Today, Hampton University is one of the nation’s topranked private universities and enrolls approximately 6,000 students from 50 countries. The waterfront campus contains 110 buildings, which include the following National Historic Landmarks: Academy Building (1881), Virginia-Cleveland Hall (1874), Memorial Chapel (1886), Mansion House (1828) and Wigwam Building (1878). The sixth National Historic Landmark on campus is Emancipation Oak, whose age is unknown.

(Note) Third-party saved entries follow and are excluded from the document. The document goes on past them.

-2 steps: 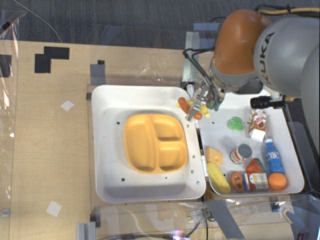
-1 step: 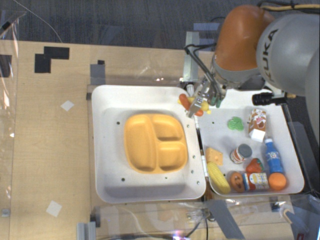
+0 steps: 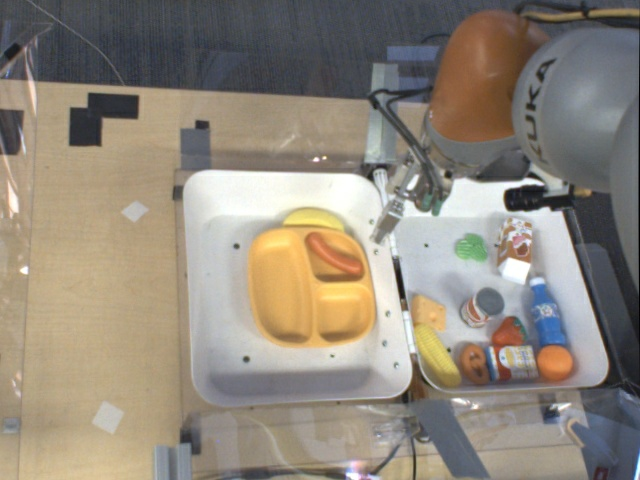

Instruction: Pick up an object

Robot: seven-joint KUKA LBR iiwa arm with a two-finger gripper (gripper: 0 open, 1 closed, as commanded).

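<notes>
- In the camera view, the gripper (image 3: 388, 218) hung over the rim between the left bin (image 3: 200, 268) and the right bin (image 3: 590, 358), and I could not tell how it was set; nothing was seen in it.
- The nearest candidates were the red sausage (image 3: 335, 254) in the yellow tray (image 3: 300, 298), and the green piece (image 3: 471, 248) lying alone in the right bin.
- To do it well, I judged the arm should choose an isolated thing, centre over it away from the bin walls, then descend straight.
</notes>
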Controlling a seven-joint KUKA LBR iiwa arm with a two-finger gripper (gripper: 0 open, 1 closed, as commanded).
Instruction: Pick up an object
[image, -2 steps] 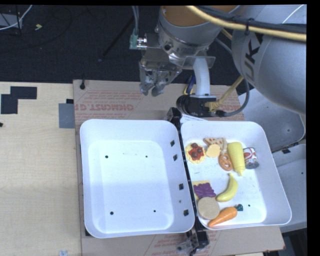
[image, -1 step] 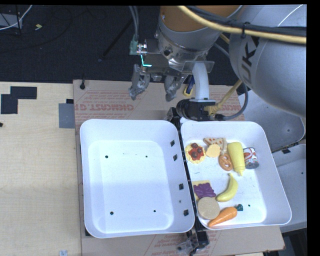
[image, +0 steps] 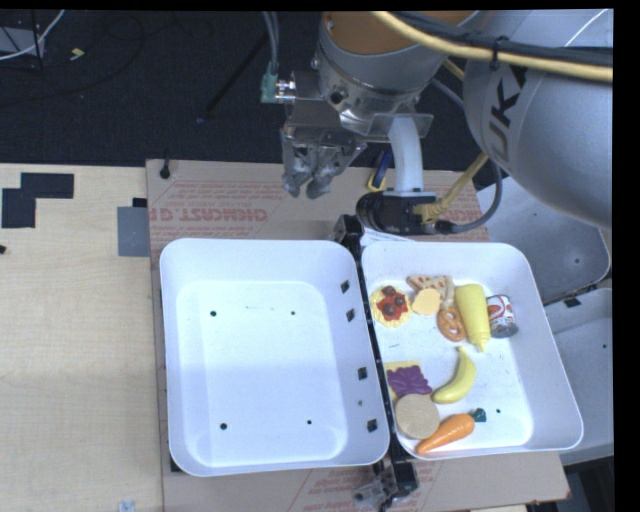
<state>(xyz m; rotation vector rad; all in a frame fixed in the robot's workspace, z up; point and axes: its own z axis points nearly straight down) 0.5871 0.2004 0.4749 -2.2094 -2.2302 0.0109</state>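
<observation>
Gripper position is recorded high above the bench, over the cardboard sheet behind the two bins, near the rear edge of the left bin and well apart from every object. Its fingers are seen hanging downward, drawn close together with nothing between them, so no object is held. The grey arm is seen entering from the upper right, with an orange band above the wrist. All objects are located in the right bin. Along the rear of that bin, a small pizza is placed at the left, with a waffle-like piece and a yellow cheese piece just beside it. A pretzel is placed to the right of these, touching a yellow corn cob, and a small can is laid on its side just beside the cob. A banana is positioned near the middle of the bin. At the left wall, a purple item is set on a yellow slice, and a round tan disc is placed just in front of it. A carrot is laid at the front, touching the disc, with its green end pointed right.
</observation>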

(From Interstate 64, take exit 267 to Hampton University. Enter campus by turning left from William R. Harvey Way onto Norma B. Harvey Road. A security officer will provide a campus pass and directions. Suggested driving tour time for campus sites: 30 minutes. Allow additional time for stops at Emancipation Oak, Memorial Chapel, Legacy Park, Booker T. Washington Memorial Garden & Statue and Hampton University Museum.)
DRIVING TOUR, WALKING SITE, MOTORCOACH ACCESSIBLE
Reserve driving tour through Hampton University Museum at 757/727-5308. 10
SITE OF DIXIE HOSPITAL
A training school for Black nurses was established in 1890 at Hampton Normal and Agriculture Institute when one of its teachers, Alice Mabel Bacon, saw that African Americans needed formal nursing skills to tend to their families.
The 10-bed, two-ward hospital was affectionately named “Dixie,” after the horse Alice rode to visit the sick. In 1892, the Virginia General Assembly granted the school the formal title of Hampton Training School for Nurses. It was one of the earliest training schools for black nurses in the country. Dixie Hospital’s last class of nurses graduated in 1956. The location of the hospital changed several times throughout its history and the building was recently demolished. The hospital was moved to Victoria Boulevard in 1959 and became known as Hampton General Hospital in 1973. It was the precursor of Sentara Hampton, located on Coliseum Drive.
The Hampton University School of Nursing presently offers degree programs in nursing on the undergraduate, graduate and PhD levels. Hampton University has continually provided professional nursing education at the Bachelor of Science degree level since 1943. The nursing doctoral program at Hampton is the first to be fully implemented by a historically black college or university. (From William R. Harvey Way on the Hampton University campus, turn right on Queen Street.)